## YOUR GOAL:
Reproduce the listing exactly, keeping every word as it is.

Top of SOURCE MATERIAL

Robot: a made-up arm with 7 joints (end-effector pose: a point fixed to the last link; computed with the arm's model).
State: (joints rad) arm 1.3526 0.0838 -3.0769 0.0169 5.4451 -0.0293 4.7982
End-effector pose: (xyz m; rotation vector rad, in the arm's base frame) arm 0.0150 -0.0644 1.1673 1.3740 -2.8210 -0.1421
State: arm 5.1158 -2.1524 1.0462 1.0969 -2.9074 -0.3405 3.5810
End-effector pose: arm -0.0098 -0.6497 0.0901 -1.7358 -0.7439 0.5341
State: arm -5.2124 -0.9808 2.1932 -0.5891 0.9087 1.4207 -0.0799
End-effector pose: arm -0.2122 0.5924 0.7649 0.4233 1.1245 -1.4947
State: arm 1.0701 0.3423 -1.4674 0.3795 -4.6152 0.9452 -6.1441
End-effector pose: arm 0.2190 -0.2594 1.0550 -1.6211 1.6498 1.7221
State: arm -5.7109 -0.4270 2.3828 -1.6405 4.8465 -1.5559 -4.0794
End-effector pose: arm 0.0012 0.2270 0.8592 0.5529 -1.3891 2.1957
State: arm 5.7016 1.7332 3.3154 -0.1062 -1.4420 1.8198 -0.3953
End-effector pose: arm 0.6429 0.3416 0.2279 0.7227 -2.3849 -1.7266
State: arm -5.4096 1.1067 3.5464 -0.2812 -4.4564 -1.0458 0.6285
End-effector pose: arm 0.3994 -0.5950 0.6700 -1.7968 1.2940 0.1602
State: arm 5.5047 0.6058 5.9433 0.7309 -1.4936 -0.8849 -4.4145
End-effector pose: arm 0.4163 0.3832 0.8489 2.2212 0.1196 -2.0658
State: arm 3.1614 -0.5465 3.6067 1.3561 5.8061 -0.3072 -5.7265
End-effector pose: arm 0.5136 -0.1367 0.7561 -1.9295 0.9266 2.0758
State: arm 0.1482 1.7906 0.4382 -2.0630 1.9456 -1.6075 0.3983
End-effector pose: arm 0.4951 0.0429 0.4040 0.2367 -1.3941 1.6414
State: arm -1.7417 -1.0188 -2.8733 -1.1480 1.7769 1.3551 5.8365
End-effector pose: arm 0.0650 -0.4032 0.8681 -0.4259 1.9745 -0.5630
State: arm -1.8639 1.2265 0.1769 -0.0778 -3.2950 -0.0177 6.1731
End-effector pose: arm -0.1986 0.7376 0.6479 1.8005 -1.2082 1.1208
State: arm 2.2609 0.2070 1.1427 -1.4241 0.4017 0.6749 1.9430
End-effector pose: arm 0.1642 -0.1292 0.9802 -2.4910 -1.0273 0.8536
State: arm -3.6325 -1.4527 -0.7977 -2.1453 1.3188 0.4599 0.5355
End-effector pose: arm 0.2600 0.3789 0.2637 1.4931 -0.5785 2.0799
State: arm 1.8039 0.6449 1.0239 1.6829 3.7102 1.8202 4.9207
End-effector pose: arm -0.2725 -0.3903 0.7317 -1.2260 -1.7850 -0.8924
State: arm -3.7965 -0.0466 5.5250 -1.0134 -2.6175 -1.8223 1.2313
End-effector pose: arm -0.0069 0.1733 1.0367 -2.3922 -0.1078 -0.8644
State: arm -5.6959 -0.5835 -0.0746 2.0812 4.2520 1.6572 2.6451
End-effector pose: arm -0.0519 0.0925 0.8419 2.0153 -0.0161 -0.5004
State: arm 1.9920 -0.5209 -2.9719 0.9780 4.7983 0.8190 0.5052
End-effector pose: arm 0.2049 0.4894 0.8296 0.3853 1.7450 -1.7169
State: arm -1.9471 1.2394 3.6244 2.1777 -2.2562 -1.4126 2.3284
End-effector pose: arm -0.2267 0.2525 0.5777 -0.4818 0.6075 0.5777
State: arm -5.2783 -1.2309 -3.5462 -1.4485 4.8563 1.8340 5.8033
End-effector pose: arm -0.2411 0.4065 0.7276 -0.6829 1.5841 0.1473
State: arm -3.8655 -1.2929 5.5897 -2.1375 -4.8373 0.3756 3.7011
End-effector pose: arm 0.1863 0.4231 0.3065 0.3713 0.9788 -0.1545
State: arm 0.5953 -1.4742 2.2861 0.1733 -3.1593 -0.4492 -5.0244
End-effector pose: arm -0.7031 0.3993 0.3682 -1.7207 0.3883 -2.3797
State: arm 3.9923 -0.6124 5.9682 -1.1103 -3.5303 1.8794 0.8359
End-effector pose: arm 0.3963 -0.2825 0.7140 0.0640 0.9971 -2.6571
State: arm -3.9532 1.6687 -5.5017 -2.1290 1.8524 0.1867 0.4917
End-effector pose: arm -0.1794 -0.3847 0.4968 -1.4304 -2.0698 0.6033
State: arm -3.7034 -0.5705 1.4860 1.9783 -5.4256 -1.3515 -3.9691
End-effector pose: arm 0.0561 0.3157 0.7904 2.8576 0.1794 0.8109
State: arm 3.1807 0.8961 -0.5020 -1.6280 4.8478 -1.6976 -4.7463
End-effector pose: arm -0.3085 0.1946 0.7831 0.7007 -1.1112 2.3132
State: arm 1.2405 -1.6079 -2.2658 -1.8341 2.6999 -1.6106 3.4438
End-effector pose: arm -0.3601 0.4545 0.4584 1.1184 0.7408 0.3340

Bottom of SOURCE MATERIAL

## EXERCISE OUTPUT:
Robot: a made-up arm with 7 joints (end-effector pose: a point fixed to the last link; computed with the arm's model).
State: (joints rad) arm 1.3526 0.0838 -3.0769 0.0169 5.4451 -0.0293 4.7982
End-effector pose: (xyz m; rotation vector rad, in the arm's base frame) arm 0.0150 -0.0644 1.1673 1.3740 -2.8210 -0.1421
State: arm 5.1158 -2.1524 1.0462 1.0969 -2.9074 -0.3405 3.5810
End-effector pose: arm -0.0098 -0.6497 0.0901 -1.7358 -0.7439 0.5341
State: arm -5.2124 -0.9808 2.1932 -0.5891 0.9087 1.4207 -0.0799
End-effector pose: arm -0.2122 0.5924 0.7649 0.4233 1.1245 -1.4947
State: arm 1.0701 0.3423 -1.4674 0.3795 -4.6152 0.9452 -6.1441
End-effector pose: arm 0.2190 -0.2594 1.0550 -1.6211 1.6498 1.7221
State: arm -5.7109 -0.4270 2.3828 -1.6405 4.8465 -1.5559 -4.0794
End-effector pose: arm 0.0012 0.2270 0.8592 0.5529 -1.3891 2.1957
State: arm 5.7016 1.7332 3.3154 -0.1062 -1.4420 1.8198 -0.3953
End-effector pose: arm 0.6429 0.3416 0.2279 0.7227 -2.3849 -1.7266
State: arm -5.4096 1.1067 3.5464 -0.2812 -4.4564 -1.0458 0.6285
End-effector pose: arm 0.3994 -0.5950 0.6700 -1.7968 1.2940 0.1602
State: arm 5.5047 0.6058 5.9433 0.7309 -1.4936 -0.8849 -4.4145
End-effector pose: arm 0.4163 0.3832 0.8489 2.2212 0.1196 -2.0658
State: arm 3.1614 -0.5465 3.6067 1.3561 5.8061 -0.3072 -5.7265
End-effector pose: arm 0.5136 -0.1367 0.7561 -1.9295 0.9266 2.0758
State: arm 0.1482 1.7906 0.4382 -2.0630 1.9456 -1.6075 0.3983
End-effector pose: arm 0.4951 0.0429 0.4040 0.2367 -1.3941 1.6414
State: arm -1.7417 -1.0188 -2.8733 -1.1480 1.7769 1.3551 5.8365
End-effector pose: arm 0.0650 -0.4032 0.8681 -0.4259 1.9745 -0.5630
State: arm -1.8639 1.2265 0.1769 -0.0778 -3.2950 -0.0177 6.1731
End-effector pose: arm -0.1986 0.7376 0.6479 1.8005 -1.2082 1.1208
State: arm 2.2609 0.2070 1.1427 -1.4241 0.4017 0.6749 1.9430
End-effector pose: arm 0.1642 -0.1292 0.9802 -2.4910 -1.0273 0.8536
State: arm -3.6325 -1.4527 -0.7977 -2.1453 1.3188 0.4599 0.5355
End-effector pose: arm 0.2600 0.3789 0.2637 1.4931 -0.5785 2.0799
State: arm 1.8039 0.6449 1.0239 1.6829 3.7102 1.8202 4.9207
End-effector pose: arm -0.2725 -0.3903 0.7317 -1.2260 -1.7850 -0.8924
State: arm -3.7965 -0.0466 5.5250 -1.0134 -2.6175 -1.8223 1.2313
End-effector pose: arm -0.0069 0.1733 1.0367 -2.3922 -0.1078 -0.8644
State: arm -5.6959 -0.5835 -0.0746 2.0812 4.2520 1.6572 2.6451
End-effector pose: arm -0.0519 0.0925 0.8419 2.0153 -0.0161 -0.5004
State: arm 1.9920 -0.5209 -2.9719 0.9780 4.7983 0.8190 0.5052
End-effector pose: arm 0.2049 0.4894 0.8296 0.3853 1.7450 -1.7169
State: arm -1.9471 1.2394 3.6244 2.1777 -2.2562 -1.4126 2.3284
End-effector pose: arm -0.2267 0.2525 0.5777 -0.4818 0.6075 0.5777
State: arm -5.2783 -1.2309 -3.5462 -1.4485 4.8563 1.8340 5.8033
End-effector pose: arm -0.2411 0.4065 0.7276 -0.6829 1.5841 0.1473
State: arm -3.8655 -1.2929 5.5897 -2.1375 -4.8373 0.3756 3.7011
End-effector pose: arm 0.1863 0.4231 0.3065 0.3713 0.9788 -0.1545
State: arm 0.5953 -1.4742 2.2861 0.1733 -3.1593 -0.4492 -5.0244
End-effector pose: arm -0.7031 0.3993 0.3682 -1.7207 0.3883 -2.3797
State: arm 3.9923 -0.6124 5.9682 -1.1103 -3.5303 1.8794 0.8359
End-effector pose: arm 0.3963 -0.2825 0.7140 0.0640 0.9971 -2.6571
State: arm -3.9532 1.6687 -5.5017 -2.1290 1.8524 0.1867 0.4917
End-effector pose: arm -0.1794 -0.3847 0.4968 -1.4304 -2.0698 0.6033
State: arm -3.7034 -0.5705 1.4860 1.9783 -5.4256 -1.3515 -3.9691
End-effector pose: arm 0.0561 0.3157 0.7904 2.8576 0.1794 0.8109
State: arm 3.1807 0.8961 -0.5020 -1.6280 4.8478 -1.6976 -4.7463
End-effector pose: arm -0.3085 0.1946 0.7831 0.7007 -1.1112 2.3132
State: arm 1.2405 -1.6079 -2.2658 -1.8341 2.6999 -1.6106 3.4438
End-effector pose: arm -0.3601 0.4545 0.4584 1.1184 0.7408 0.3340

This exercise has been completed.